Phosphatidylcholine coordinates ER-autonomous and ER-nonautonomous adaptations to unfolded protein response dysfunction.

The ER UPR plays a crucial role in maintaining proteostasis, with its dysfunction closely associated with aging and various diseases. However, how cells cope with ER UPR dysfunction remains largely unexplored. Here, we report that both ER-autonomous and ER-nonautonomous adaptive responses are activated by defects in the IRE-1/XBP-1 UPR branch in Caenorhabditis elegans. IRE-1/XBP-1 dysfunction not only triggers the activation of the PEK-1 UPR branch but also induces a lysosome-dependent cytosolic proteostatic response.
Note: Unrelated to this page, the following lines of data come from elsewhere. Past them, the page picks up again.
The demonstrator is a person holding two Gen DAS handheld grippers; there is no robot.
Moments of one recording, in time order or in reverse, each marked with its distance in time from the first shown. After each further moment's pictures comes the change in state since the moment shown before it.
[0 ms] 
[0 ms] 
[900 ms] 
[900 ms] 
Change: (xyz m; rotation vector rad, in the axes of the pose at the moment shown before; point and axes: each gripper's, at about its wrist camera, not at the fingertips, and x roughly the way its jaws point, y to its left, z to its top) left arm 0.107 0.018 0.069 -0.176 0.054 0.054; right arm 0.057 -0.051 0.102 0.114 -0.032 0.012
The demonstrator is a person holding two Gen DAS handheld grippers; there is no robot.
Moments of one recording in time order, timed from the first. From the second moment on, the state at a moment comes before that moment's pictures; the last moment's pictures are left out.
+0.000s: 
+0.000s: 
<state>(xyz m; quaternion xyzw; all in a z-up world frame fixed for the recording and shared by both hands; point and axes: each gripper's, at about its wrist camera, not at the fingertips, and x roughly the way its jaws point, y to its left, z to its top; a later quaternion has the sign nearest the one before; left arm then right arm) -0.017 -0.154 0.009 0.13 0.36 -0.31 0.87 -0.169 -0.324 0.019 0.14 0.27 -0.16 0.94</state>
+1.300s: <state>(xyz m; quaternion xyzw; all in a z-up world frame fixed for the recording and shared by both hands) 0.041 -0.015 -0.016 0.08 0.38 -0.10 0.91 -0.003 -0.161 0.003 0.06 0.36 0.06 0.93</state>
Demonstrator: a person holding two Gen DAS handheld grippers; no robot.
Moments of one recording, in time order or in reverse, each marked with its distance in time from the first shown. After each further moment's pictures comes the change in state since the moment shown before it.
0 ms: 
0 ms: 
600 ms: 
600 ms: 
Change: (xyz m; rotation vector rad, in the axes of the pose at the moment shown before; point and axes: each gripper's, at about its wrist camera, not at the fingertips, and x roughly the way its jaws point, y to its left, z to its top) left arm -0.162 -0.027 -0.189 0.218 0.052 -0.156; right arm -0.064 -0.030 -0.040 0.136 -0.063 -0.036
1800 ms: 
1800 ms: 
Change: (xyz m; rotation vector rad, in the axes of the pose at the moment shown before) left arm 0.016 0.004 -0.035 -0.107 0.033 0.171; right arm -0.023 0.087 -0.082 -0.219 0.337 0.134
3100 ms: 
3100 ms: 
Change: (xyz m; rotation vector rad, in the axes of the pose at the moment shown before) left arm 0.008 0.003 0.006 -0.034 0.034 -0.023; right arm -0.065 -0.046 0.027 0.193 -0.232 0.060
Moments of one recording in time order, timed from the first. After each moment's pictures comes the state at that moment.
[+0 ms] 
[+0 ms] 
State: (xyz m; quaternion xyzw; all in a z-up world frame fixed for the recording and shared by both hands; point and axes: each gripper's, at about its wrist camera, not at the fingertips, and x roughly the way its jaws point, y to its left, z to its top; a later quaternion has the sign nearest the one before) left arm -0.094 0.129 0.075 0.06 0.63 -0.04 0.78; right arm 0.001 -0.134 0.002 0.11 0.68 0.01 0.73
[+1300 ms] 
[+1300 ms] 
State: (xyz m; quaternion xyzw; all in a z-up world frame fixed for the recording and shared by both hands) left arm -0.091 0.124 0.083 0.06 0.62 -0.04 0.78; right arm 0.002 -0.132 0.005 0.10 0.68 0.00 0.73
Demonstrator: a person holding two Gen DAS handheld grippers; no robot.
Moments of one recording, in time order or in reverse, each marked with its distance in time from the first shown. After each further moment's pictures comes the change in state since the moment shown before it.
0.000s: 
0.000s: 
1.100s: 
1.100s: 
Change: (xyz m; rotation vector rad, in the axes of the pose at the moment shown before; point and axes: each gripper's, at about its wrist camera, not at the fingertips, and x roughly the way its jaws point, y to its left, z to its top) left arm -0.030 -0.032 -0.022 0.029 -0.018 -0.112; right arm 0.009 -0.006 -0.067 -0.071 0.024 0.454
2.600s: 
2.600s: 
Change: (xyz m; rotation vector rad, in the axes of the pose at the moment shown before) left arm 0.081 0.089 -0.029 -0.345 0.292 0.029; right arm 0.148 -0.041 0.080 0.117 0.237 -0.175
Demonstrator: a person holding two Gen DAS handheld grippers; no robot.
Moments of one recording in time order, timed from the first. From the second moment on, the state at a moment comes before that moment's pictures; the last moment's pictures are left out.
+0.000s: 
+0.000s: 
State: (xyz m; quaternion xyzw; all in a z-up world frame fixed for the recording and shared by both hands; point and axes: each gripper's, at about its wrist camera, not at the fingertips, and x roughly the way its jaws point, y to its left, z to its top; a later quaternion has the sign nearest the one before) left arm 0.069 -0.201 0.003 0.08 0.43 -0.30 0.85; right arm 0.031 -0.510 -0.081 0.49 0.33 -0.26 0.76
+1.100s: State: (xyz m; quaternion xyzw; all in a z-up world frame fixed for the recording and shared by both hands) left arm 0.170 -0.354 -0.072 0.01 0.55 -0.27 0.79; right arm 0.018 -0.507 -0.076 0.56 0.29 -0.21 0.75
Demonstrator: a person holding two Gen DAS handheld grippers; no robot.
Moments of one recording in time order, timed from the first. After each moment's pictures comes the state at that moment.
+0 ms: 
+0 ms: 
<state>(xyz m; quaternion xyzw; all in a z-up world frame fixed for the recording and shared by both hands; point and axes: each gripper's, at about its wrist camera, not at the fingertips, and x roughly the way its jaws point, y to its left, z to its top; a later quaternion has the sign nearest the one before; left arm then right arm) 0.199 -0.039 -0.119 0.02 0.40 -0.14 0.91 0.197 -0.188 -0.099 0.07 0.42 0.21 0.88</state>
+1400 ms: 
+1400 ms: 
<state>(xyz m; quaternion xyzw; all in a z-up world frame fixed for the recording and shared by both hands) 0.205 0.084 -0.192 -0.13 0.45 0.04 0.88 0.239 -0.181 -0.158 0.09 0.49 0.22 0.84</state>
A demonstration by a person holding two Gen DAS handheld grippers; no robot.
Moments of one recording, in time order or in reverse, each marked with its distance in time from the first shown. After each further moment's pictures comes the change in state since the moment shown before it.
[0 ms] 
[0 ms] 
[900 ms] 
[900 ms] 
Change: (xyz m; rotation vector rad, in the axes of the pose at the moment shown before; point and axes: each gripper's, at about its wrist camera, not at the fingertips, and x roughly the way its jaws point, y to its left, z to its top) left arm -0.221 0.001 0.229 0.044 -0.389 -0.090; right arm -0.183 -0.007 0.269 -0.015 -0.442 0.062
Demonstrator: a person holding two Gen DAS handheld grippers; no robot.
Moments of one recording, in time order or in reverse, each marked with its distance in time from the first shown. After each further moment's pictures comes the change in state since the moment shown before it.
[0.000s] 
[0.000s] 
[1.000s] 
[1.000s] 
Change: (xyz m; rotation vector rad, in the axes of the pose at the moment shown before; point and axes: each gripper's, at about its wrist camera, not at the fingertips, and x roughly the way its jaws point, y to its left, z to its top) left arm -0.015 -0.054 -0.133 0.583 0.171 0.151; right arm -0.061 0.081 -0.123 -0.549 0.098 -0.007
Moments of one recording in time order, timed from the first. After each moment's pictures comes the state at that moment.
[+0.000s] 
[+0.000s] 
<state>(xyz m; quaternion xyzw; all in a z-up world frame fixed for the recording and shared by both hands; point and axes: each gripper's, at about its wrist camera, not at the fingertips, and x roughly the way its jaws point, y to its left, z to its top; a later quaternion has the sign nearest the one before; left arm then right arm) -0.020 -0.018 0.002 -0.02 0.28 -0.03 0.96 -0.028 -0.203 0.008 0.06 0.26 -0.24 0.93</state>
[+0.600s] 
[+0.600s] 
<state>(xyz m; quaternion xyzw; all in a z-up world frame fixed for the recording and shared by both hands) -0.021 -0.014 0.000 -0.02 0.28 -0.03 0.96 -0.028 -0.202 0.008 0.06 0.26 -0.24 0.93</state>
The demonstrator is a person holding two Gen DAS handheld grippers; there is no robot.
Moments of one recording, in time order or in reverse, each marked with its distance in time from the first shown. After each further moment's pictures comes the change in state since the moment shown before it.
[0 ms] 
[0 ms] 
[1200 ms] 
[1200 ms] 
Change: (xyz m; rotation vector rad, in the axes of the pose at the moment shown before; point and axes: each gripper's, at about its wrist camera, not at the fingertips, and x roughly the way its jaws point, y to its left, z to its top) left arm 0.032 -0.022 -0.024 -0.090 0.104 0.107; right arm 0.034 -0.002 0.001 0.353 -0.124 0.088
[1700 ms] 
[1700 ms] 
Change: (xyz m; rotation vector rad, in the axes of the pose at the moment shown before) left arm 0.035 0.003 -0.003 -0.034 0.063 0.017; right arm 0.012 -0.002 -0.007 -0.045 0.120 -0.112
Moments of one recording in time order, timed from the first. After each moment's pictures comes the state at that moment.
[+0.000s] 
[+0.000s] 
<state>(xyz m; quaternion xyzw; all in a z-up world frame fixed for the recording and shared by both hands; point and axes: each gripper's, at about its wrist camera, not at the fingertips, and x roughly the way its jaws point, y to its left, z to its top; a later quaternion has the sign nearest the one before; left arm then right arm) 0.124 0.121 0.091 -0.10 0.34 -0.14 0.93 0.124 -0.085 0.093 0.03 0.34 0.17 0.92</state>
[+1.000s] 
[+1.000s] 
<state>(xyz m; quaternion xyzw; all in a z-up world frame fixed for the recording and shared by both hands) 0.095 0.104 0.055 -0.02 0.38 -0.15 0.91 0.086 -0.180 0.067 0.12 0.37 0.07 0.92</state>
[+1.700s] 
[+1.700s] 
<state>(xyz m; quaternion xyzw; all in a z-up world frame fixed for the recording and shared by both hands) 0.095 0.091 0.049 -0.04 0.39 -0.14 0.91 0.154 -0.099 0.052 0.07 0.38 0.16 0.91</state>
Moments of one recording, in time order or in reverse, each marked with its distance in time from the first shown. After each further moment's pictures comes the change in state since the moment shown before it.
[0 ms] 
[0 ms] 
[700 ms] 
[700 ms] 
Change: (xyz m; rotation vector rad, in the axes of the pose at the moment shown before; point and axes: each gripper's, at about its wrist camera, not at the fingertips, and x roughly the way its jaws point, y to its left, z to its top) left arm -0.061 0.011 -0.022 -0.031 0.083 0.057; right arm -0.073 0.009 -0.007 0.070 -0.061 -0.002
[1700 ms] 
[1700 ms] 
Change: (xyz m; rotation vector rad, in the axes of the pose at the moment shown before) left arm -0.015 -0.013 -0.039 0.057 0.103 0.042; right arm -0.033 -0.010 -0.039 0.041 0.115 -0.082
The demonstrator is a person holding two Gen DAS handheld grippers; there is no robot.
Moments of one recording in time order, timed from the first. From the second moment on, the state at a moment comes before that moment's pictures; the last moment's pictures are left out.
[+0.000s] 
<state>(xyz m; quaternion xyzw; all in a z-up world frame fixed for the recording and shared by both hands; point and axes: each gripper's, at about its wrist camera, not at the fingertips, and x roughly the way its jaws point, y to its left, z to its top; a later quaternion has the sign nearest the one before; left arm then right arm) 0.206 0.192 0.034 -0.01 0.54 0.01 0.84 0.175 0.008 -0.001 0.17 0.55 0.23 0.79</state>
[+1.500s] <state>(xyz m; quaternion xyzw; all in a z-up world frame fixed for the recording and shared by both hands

Mechanistically, IRE-1/XBP-1 dysfunction downregulates phosphatidylcholine (PC) metabolism, reducing levels of membrane lipid PC. This PC deficiency drives BORC complex recruitment to lysosomes, triggering lysosomal activation. Furthermore, suppression of phosphatidylcholine metabolism alone sufficiently activates both the ER UPR and lysosomal pathways, thereby enhancing resilience to proteostatic stress and contributing to longevity. These findings provide insights into how cells integrate distinct adaptive responses to maintain systemic proteostasis when the ER UPR is compromised and identify phosphatidylcholine as a potent regulator of proteostasis and aging.